Judging by what happened last week, I really should be up on a ladder to clean the leaves out of them right now. Instead, I’m kicked back in my favorite chair mindlessly watching a “Pawn Stars” marathon and trying to come up with excuses to tell my wife when she asks why our heat pump isn’t working, again.
For the alert homeowner, gutters and heat pumps don’t have much to do with each other. But they do at my house.
That’s because our heat pump is situated in the worst possible location: directly beneath the precise point where rainwater gets backed up and overflows.
Saying our gutters simply overflow doesn’t seem to do justice to what happens when a big rain storm stalls over our house.
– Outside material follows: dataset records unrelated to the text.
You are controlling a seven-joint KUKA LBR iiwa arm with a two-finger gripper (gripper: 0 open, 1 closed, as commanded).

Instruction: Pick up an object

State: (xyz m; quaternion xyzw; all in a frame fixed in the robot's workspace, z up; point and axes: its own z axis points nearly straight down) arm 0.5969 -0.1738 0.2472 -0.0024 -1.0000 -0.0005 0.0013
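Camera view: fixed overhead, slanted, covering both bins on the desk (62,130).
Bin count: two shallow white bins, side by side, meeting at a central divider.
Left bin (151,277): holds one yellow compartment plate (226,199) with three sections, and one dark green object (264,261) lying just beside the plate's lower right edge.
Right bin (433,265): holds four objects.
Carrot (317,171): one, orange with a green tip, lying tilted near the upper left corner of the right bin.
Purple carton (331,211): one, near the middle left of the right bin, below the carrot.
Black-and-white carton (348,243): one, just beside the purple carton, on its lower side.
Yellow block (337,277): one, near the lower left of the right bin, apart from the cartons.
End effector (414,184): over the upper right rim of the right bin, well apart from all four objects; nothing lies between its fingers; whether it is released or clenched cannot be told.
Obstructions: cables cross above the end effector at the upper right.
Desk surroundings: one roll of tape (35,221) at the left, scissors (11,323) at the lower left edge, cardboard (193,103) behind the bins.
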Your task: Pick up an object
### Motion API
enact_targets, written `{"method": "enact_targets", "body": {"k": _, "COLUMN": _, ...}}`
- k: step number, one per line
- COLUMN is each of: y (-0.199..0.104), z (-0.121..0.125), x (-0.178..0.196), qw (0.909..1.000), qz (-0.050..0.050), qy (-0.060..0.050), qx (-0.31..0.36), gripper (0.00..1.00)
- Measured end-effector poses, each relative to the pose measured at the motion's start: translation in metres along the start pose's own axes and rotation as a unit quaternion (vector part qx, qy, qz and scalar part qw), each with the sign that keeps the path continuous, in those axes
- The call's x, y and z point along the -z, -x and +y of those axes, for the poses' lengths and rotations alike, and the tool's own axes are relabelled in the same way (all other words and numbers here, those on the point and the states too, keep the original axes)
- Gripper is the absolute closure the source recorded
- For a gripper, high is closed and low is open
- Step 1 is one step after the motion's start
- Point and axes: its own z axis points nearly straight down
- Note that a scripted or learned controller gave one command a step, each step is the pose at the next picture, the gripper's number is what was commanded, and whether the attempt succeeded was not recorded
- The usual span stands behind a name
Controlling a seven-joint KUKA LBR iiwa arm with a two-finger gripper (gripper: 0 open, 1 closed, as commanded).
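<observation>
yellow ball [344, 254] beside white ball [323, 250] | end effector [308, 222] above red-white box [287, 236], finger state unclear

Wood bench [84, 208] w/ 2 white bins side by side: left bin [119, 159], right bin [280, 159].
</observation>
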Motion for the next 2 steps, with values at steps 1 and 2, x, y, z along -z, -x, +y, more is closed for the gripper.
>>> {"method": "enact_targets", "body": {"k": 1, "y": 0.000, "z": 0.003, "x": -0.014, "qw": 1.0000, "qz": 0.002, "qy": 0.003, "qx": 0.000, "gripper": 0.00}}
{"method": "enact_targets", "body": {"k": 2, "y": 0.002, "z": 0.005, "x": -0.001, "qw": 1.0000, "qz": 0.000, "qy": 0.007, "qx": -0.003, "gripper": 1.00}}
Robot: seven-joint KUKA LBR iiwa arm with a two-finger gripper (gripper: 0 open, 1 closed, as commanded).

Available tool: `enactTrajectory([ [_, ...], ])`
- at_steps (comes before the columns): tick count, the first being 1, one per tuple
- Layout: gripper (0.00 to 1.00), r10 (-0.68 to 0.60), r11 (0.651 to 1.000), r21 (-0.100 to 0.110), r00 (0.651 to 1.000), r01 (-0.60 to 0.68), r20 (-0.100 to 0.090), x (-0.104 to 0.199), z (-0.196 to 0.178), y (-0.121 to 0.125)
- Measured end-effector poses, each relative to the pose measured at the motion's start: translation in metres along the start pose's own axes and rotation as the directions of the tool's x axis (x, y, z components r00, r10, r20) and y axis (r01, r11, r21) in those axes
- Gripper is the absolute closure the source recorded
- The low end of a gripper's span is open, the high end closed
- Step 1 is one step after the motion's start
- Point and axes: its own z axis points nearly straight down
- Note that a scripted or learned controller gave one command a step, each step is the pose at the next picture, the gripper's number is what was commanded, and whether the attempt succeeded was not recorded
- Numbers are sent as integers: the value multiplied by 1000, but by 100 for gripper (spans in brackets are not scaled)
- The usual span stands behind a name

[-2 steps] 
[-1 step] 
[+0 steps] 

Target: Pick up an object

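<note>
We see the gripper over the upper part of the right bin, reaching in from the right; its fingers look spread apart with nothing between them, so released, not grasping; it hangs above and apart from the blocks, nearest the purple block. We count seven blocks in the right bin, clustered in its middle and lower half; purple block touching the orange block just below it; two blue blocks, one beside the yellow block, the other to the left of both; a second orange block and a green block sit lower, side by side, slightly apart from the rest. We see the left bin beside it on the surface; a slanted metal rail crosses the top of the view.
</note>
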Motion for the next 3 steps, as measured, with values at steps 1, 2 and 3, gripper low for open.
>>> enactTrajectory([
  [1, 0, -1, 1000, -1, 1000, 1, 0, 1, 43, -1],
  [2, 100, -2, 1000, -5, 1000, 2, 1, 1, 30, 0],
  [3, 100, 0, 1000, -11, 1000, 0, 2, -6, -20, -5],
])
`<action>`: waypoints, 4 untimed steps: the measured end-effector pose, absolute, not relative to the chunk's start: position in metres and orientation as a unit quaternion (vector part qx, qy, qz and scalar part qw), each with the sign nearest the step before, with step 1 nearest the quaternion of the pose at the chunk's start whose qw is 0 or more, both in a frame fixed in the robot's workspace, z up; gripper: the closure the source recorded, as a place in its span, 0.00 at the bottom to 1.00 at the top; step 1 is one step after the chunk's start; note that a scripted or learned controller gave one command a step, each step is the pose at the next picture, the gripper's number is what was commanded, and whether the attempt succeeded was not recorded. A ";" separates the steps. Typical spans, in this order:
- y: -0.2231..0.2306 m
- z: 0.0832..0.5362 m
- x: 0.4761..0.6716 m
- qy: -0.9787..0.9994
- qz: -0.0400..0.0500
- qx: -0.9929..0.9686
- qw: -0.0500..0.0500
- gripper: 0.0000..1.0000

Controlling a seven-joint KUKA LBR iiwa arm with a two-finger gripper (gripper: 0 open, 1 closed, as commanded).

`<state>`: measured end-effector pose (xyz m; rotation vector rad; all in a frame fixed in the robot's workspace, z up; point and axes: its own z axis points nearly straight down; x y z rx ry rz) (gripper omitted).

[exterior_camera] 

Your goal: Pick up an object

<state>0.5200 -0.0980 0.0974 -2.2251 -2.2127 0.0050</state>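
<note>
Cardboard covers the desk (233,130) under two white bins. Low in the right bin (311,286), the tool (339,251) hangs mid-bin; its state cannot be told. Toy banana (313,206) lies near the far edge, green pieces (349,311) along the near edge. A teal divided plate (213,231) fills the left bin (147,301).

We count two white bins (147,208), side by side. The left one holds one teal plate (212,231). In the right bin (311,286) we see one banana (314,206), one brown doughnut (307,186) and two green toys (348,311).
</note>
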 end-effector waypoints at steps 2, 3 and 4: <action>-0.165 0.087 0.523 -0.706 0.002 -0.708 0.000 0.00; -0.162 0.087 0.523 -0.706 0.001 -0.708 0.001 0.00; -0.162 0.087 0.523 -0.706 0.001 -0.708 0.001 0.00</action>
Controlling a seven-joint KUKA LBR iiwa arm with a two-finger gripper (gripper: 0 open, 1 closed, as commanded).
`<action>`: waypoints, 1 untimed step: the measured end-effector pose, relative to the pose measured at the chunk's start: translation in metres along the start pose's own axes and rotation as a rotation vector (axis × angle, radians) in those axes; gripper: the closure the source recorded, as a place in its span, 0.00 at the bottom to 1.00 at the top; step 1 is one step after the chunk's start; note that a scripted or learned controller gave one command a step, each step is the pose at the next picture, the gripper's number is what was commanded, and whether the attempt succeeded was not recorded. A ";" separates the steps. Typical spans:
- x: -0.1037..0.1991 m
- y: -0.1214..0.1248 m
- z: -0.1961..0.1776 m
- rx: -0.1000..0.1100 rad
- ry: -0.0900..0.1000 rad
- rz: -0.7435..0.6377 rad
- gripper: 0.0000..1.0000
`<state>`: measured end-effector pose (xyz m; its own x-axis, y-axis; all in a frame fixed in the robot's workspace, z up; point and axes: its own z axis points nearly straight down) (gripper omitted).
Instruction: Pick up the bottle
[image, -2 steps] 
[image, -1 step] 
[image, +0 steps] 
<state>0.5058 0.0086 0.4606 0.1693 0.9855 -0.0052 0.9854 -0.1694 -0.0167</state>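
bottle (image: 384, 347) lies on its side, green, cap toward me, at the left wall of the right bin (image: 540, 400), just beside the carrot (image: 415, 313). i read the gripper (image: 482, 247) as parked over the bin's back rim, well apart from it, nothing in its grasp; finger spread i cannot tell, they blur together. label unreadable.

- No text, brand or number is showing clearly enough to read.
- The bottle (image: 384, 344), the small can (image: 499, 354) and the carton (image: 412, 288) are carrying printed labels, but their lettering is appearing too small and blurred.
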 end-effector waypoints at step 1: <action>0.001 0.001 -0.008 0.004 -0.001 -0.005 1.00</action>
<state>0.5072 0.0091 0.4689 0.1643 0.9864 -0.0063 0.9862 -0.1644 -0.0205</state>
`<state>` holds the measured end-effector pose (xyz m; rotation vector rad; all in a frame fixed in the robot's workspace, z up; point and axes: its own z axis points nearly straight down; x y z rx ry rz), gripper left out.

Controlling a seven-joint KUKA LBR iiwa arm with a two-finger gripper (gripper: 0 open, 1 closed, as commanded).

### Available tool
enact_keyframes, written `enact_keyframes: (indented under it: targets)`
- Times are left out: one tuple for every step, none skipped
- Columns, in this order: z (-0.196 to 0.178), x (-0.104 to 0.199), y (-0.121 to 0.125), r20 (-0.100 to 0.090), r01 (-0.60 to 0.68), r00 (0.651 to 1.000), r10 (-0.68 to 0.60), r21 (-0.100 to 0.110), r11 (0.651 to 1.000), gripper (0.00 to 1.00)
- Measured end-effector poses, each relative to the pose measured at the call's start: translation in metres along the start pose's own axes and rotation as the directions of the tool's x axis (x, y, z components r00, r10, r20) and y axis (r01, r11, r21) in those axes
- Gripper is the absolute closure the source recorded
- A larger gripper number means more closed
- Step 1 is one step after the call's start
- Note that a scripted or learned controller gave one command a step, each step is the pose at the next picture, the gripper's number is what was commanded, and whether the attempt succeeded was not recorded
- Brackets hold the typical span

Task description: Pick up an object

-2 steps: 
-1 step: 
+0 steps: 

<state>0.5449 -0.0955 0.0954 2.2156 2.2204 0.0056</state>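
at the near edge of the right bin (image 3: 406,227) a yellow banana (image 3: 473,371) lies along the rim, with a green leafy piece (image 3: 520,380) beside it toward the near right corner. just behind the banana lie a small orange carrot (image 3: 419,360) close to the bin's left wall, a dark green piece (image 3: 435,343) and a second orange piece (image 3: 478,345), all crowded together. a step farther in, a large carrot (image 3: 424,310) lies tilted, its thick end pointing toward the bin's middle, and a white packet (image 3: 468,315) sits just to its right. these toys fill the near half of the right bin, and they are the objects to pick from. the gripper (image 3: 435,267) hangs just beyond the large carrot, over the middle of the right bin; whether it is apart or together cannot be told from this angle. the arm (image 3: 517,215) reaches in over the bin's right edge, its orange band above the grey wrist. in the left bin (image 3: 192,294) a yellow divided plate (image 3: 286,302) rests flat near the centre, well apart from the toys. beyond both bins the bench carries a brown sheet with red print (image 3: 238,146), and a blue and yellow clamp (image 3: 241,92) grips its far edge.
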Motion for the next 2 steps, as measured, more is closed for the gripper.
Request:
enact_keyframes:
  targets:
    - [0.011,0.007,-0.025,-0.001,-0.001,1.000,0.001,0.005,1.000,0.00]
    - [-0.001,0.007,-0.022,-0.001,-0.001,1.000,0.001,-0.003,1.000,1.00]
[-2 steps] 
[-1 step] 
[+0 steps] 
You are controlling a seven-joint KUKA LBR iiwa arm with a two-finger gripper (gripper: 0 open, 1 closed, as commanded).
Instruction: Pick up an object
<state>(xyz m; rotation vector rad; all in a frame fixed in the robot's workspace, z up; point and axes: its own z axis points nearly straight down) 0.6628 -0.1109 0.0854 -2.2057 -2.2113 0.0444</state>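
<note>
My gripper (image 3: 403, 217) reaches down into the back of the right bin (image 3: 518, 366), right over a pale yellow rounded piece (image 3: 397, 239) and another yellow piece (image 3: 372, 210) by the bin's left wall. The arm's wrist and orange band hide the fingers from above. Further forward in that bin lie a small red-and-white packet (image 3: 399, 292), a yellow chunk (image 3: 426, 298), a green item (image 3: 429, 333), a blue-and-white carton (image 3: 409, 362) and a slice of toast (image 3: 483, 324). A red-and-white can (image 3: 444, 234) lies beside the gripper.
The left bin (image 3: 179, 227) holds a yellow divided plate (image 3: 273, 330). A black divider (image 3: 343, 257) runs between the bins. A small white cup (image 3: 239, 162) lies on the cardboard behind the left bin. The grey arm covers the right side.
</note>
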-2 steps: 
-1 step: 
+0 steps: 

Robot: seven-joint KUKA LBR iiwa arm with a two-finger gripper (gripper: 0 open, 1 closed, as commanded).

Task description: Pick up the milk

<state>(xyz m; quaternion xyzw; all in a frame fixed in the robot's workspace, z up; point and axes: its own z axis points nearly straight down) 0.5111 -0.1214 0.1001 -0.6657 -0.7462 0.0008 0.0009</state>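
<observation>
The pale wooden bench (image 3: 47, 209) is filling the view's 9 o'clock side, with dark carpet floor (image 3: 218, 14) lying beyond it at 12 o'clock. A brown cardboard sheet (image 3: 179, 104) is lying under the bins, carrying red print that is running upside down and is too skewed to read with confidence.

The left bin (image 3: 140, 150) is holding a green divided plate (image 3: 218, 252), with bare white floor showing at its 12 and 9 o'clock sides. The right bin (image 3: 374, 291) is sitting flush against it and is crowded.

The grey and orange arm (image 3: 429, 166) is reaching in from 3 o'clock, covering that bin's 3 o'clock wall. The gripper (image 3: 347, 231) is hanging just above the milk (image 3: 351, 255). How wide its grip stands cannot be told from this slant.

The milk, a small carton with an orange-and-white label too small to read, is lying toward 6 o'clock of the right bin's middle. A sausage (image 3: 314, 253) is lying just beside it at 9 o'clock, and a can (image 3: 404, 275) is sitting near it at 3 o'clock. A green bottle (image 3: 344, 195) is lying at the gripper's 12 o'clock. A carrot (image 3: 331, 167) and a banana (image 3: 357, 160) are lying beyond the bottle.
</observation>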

It’s actually more dramatic.
Much more dramatic.
Think Niagara Falls emptying its fury directly into our heat pump and you get the picture.
The first heavy rainstorm of the fall usually serves as a pretty good reminder that our gutters need attention. All I have to do during a deluge is open the back door to observe:
a) rainwater rushing off the roof into the gutters.
b) rainwater with no place to go because our gutters are clogged with leaves.
c) buckets and buckets of rainwater pouring into our heat pump.
d) rainwater being sprayed everywhere by our heat pump’s fan.
At that point, I think to myself that I really ought to shimmy up the ladder. A few days later I usually do and the problem is taken care of.
But last week’s storm was different.
It was cold.
So cold, our heat pump couldn’t handle all the water pouring into it.
When I got home from work the morning before Thanksgiving, my wife informed me that our rickety old heat pump was making a funnier noise than usual.
I saw why when I looked outside.
It was encased in ice.
A couple of days later, our heat pump fixit guy stopped by, took a look around, stepped up on our back deck’s railing to get a look inside our gutters and said, “I don’t think anything is wrong with your heat pump.”
I almost begged to differ but thought better of it when he went on to explain that the freezing temperatures combined with all the water from our gutter simply froze our heat pump in its tracks. He said to give him a call if it didn’t work properly once all the ice melts.
Before you start chuckling and feeling all superior because I somehow couldn’t figure that out on my own, my fixit guy suggested that I’m not the only failed homeowner around with heat pump problems. He told me he’d been much busier than usual because the storm that blew through before Thanksgiving had taken a lot of people in our region by surprise.
But that doesn’t ameliorate the fact that our geriatric heat pump is nearing the end of its usefulness. Sometime soon, we are going to have to invest in a new one, but not today.
Today, I’m dragging the ladder out of the garage.
But first I’m dying to see if the “Pawn Stars” are going to buy that huge collection of “Lone Ranger” memorabilia they’re considering.